Strings are a universal interface with no dependencies. You can do anything in any language across any number of files. Any other abstraction heavily restricts what you can accomplish.
Also, LLMs aren't trained on ASTs, they're trained on strings -- just like programmers.
No, it’s not really “any string.” Most strings sent to an interpreter will result in a syntax error. Many Unix commands will report an error if you pass in an unknown flag.
In theory, there is a type that describes what will parse, but it’s implicit.
Exactly. LLMs are trained on huge amounts of bash scripts. They “know” how to use grep/awk/whatever. ASTs are, I assume, not really part of that training data. How would they know how to work well with on? LLMs are trained on what humans do to code. Yes, I assume down the road someone will train more efficient versions that can work more closely with the machine. But LLMs work as well as they do because they have a large body of “sed” statements in their statistical models
They also know how to use modern options like fd and rg, which allow more complex operations with a single call.

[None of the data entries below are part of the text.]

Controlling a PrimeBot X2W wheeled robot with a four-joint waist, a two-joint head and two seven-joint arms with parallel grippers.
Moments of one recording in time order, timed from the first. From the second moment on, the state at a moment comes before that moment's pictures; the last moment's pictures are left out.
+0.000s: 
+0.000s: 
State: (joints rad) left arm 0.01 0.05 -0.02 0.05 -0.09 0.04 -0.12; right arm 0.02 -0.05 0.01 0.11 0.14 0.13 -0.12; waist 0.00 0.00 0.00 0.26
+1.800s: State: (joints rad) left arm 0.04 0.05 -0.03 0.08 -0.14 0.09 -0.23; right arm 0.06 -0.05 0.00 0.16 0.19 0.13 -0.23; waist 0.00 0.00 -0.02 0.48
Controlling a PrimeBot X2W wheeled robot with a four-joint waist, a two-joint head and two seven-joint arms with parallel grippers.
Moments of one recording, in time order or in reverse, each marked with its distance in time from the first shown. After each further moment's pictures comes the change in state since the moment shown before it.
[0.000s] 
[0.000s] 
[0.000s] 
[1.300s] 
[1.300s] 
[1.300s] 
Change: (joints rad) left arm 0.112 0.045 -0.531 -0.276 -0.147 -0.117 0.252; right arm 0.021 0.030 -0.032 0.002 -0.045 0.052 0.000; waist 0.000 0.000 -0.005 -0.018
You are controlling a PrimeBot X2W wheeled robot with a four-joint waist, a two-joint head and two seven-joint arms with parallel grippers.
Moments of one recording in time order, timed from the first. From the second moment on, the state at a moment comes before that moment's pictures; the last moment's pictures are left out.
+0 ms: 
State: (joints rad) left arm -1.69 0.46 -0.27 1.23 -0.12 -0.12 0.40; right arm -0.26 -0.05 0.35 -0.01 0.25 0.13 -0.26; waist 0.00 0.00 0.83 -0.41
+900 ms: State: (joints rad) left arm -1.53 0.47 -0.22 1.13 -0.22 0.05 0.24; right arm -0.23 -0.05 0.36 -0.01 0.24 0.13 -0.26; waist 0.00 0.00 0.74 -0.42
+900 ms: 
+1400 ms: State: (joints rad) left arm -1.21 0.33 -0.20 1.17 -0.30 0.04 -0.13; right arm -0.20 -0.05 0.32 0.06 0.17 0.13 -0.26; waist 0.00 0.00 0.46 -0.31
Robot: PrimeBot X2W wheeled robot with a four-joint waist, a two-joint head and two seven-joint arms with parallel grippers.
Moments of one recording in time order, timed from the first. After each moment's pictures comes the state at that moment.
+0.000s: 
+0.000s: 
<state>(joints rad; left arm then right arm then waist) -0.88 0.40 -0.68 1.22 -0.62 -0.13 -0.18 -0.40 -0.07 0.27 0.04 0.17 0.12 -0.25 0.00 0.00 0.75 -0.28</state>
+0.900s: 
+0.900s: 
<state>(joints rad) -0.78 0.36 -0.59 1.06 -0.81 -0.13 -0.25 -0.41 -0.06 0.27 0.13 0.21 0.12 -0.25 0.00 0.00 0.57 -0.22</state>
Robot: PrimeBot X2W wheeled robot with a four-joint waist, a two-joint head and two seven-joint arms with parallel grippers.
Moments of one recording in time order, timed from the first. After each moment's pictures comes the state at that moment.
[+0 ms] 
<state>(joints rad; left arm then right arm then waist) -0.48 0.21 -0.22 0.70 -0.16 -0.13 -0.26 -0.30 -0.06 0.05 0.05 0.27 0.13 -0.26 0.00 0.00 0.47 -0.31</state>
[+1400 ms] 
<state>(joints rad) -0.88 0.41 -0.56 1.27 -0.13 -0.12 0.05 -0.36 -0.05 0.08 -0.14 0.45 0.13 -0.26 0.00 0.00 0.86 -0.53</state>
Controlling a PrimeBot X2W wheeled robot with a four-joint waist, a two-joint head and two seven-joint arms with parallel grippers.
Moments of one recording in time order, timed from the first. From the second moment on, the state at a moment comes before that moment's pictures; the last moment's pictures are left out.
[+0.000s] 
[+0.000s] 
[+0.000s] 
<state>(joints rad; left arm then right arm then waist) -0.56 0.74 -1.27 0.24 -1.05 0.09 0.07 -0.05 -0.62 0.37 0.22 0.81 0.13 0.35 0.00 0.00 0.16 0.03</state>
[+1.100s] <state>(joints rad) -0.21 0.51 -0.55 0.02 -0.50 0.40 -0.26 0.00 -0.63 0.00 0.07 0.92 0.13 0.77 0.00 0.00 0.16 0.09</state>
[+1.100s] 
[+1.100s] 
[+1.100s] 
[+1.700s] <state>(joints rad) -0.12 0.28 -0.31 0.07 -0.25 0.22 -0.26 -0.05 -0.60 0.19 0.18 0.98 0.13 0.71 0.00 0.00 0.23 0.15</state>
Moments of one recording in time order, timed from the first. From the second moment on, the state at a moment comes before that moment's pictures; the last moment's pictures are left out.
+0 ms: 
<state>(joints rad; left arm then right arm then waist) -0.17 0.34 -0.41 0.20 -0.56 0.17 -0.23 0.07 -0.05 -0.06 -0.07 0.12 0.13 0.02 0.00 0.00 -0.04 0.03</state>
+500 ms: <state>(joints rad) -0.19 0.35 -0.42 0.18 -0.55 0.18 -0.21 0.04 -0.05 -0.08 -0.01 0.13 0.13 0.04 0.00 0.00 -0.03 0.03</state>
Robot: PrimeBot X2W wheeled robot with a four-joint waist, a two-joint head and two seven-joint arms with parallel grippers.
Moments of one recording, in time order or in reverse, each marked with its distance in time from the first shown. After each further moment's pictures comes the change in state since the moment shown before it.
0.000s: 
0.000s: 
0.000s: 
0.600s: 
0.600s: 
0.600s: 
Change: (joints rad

treesitter is more or less a universal AST parser you can run queries against. Writing queries against an AST that you incrementally rebuild is massively more powerful and precise in generating the correct context than manually writing infinitely many shell pipeline oneliners and correctly handling all of the edge cases.
I agree with you, but the question is more whether existing LLMs have enough training with AST queries to be more effective with that approach. It’s not like LLMs were designed to be precise in the first place
generating code that doesn't run is just a waste of electricity.